* TASK INSTRUCTIONS:
All entries are to be repeated exactly as shown below.

* DATA FOR ANALYSIS:
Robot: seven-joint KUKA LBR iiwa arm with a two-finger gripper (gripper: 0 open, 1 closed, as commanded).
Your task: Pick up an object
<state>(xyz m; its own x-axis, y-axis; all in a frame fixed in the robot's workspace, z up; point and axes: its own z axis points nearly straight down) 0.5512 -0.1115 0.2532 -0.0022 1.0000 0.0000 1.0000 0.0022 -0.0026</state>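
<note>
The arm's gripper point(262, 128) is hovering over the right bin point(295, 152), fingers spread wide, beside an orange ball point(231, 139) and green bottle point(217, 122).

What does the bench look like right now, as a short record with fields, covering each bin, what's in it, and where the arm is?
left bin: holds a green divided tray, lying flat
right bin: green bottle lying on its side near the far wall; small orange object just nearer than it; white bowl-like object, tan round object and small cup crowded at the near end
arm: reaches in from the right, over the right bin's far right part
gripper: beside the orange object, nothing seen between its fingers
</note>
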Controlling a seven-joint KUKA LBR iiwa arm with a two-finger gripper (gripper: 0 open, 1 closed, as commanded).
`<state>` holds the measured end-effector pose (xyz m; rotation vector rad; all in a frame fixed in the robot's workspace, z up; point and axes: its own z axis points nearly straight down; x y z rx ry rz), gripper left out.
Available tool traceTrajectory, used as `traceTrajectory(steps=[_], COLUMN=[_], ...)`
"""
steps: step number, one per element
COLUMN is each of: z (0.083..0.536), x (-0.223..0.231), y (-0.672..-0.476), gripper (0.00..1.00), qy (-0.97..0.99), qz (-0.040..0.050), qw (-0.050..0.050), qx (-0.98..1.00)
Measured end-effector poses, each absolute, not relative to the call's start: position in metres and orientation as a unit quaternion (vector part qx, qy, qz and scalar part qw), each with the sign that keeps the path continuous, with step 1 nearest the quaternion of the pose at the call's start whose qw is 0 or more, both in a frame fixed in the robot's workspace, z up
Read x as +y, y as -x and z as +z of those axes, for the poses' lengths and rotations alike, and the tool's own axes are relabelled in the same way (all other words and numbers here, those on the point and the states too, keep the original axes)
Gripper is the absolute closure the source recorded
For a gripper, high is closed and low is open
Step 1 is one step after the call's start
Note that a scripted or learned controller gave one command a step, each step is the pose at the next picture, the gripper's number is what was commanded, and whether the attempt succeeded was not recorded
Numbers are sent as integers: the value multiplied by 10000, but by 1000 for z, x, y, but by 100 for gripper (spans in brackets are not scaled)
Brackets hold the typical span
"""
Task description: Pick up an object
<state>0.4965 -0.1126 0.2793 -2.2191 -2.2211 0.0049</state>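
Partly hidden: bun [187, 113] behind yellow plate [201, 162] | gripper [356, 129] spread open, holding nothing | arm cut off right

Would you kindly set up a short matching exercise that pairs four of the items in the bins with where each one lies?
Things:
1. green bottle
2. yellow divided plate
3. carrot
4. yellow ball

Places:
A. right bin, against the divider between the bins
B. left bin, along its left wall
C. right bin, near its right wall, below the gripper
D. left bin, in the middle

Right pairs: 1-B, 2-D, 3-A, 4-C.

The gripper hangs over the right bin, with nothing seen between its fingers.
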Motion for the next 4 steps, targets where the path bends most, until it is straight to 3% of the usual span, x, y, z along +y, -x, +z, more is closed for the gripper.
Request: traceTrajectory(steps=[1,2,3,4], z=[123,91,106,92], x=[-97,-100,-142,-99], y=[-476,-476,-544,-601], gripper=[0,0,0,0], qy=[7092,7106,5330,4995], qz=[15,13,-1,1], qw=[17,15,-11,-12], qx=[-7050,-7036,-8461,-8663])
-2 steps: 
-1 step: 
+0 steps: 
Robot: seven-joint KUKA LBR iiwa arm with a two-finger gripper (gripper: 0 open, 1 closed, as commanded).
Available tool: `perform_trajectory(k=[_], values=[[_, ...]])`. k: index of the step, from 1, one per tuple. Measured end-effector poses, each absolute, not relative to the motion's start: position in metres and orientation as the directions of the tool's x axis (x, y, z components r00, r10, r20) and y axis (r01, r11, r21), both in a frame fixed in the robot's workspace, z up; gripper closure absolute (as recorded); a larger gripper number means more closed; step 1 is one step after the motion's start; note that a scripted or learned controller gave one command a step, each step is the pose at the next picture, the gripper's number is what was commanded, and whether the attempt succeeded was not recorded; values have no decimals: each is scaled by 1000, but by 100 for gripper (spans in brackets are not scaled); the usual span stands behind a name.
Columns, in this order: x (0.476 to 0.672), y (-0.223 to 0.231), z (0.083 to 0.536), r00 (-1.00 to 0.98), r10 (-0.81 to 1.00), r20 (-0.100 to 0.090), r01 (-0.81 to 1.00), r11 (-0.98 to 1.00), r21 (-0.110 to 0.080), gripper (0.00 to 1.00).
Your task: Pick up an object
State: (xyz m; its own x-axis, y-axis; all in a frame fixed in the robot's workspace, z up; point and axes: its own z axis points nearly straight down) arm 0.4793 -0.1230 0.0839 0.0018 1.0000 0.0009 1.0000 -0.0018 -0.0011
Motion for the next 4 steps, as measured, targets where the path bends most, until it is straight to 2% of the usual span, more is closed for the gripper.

* SOLUTION:
Robot: seven-joint KUKA LBR iiwa arm with a two-finger gripper (gripper: 0 open, 1 closed, as commanded).
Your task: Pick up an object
<state>(xyz m; its own x-axis, y-axis; all in a frame fixed in the robot's workspace, z up; point and axes: its own z axis points nearly straight down) 0.5512 -0.1115 0.2532 -0.0022 1.0000 0.0000 1.0000 0.0022 -0.0026</state>
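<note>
The arm's gripper point(262, 128) is hovering over the right bin point(295, 152), fingers spread wide, beside an orange ball point(231, 139) and green bottle point(217, 122).

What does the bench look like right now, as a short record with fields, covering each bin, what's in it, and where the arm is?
left bin: holds a green divided tray, lying flat
right bin: green bottle lying on its side near the far wall; small orange object just nearer than it; white bowl-like object, tan round object and small cup crowded at the near end
arm: reaches in from the right, over the right bin's far right part
gripper: beside the orange object, nothing seen between its fingers
</note>
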Controlling a seven-joint KUKA LBR iiwa arm with a two-finger gripper (gripper: 0 open, 1 closed, as commanded).
`<state>` holds the measured end-effector pose (xyz m; rotation vector rad; all in a frame fixed in the robot's workspace, z up; point and axes: its own z axis points nearly straight down; x y z rx ry rz), gripper left out.
Available tool traceTrajectory, used as `traceTrajectory(steps=[_], COLUMN=[_], ...)`
"""
steps: step number, one per element
COLUMN is each of: z (0.083..0.536), x (-0.223..0.231), y (-0.672..-0.476), gripper (0.00..1.00), qy (-0.97..0.99), qz (-0.040..0.050), qw (-0.050..0.050), qx (-0.98..1.00)
Measured end-effector poses, each absolute, not relative to the call's start: position in metres and orientation as a unit quaternion (vector part qx, qy, qz and scalar part qw), each with the sign that keeps the path continuous, with step 1 nearest the quaternion of the pose at the call's start whose qw is 0 or more, both in a frame fixed in the robot's workspace, z up
Read x as +y, y as -x and z as +z of those axes, for the poses' lengths and rotations alike, and the tool's own axes are relabelled in the same way (all other words and numbers here, those on the point and the states too, keep the original axes)
Gripper is the absolute closure the source recorded
For a gripper, high is closed and low is open
Step 1 is one step after the call's start
Note that a scripted or learned controller gave one command a step, each step is the pose at the next picture, the gripper's number is what was commanded, and whether the attempt succeeded was not recorded
Numbers are sent as integers: the value multiplied by 10000, but by 1000 for z, x, y, but by 100 for gripper (spans in brackets are not scaled)
Brackets hold the typical span
"""
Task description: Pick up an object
<state>0.4965 -0.1126 0.2793 -2.2191 -2.2211 0.0049</state>
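Partly hidden: bun [187, 113] behind yellow plate [201, 162] | gripper [356, 129] spread open, holding nothing | arm cut off right

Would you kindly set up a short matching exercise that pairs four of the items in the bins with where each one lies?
Things:
1. green bottle
2. yellow divided plate
3. carrot
4. yellow ball

Places:
A. right bin, against the divider between the bins
B. left bin, along its left wall
C. right bin, near its right wall, below the gripper
D. left bin, in the middle

Right pairs: 1-B, 2-D, 3-A, 4-C.

The gripper hangs over the right bin, with nothing seen between its fingers.
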Motion for the next 4 steps, targets where the path bends most, until it is straight to 3% of the usual span, x, y, z along +y, -x, +z, more is closed for the gripper.
Request: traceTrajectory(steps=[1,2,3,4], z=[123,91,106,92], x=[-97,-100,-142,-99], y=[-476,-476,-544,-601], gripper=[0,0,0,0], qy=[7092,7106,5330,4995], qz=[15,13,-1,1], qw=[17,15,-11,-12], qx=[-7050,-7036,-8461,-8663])
-2 steps: 
-1 step: 
+0 steps: 
Robot: seven-joint KUKA LBR iiwa arm with a two-finger gripper (gripper: 0 open, 1 closed, as commanded).
Available tool: `perform_trajectory(k=[_], values=[[_, ...]])`. k: index of the step, from 1, one per tuple. Measured end-effector poses, each absolute, not relative to the motion's start: position in metres and orientation as the directions of the tool's x axis (x, y, z components r00, r10, r20) and y axis (r01, r11, r21), both in a frame fixed in the robot's workspace, z up; gripper closure absolute (as recorded); a larger gripper number means more closed; step 1 is one step after the motion's start; note that a scripted or learned controller gave one command a step, each step is the pose at the next picture, the gripper's number is what was commanded, and whether the attempt succeeded was not recorded; values have no decimals: each is scaled by 1000, but by 100 for gripper (spans in brackets are not scaled); the usual span stands behind a name.
Columns, in this order: x (0.476 to 0.672), y (-0.223 to 0.231), z (0.083 to 0.536), r00 (-1.00 to 0.98), r10 (-0.81 to 1.00), r20 (-0.100 to 0.090), r01 (-0.81 to 1.00), r11 (-0.98 to 1.00), r21 (-0.110 to 0.080), gripper (0.00 to 1.00).
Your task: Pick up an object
State: (xyz m; its own x-axis, y-axis; all in a frame fixed in the robot's workspace, z up; point and axes: its own z axis points nearly straight down) arm 0.4793 -0.1230 0.0839 0.0018 1.0000 0.0009 1.0000 -0.0018 -0.0011
Motion for the next 4 steps, as measured, targets where the path bends most, until it is straight to 2% of the usual span, more is closed for the gripper.

That wraps up the answer.